[What the task asks] Can you reproduce the data beneath, keeping every line exact?

[Exercise data]
□ □ □ □ □ □ □
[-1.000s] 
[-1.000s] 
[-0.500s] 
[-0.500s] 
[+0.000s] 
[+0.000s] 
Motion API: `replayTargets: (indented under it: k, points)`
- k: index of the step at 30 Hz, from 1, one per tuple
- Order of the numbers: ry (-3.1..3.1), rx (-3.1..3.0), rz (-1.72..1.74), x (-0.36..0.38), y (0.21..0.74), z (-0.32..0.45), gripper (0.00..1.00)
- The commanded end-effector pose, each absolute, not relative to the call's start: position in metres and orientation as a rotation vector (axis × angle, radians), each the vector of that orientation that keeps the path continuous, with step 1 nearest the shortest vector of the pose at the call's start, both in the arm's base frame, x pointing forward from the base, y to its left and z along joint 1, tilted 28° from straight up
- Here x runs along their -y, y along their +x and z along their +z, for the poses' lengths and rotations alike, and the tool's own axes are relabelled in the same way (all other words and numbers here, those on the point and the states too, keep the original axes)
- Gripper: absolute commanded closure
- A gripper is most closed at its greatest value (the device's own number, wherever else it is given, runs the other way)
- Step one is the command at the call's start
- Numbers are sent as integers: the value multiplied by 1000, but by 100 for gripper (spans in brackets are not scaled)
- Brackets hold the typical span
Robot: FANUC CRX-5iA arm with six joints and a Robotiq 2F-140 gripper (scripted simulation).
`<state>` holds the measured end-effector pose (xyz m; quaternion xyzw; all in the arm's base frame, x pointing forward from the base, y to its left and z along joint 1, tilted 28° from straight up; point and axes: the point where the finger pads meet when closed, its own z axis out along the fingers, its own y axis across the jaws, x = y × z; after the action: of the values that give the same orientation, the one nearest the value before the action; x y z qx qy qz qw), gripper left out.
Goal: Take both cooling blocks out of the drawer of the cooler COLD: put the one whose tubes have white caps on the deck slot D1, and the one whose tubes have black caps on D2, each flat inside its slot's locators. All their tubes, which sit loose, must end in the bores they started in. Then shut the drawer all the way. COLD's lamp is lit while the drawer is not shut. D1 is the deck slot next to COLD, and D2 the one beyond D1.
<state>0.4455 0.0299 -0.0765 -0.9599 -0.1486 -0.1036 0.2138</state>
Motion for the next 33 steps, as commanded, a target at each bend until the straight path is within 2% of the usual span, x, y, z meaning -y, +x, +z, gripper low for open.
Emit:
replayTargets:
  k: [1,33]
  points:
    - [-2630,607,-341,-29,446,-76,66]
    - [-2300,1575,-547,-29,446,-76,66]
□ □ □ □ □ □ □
[Output]
[-1.000s] 
[-1.000s] 
[-0.500s] 
[-0.500s] 
[+0.000s] 
[+0.000s] 
Motion API: `replayTargets: (indented under it: k, points)`
- k: index of the step at 30 Hz, from 1, one per tuple
- Order of the numbers: ry (-3.1..3.1), rx (-3.1..3.0), rz (-1.72..1.74), x (-0.36..0.38), y (0.21..0.74), z (-0.32..0.45), gripper (0.00..1.00)
- The commanded end-effector pose, each absolute, not relative to the call's start: position in metres and orientation as a rotation vector (axis × angle, radians), each the vector of that orientation that keeps the path continuous, with step 1 nearest the shortest vector of the pose at the call's start, both in the arm's base frame, x pointing forward from the base, y to its left and z along joint 1, tilted 28° from straight up
- Here x runs along their -y, y along their +x and z along their +z, for the poses' lengths and rotations alike, and the tool's own axes are relabelled in the same way (all other words and numbers here, those on the point and the states too, keep the original axes)
- Gripper: absolute commanded closure
- A gripper is most closed at its greatest value (the device's own number, wherever else it is given, runs the other way)
- Step one is the command at the call's start
- Numbers are sent as integers: the value multiplied by 1000, but by 100 for gripper (spans in brackets are not scaled)
- Brackets hold the typical span
Robot: FANUC CRX-5iA arm with six joints and a Robotiq 2F-140 gripper (scripted simulation).
`<state>` holds the measured end-effector pose (xyz m; quaternion xyzw; all in the arm's base frame, x pointing forward from the base, y to its left and z along joint 1, tilted 28° from straight up; point and axes: the point where the finger pads meet when closed, its own z axis out along the fingers, its own y axis across the jaws, x = y × z; after the action: of the values that give the same orientation, the one nearest the value before the action; x y z qx qy qz qw), gripper left out.
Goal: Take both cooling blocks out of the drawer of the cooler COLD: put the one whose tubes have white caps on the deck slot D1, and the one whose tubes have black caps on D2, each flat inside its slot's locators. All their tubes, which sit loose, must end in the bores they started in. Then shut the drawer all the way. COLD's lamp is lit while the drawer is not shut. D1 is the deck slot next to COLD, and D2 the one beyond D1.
<state>0.4455 0.0299 -0.0765 -0.9599 -0.1486 -0.1036 0.2138</state>
Motion for the next 33 steps, as commanded, a target at each bend until the straight path is within 2% of the usual span, x, y, z meaning -y, +x, +z, gripper low for open.
Emit:
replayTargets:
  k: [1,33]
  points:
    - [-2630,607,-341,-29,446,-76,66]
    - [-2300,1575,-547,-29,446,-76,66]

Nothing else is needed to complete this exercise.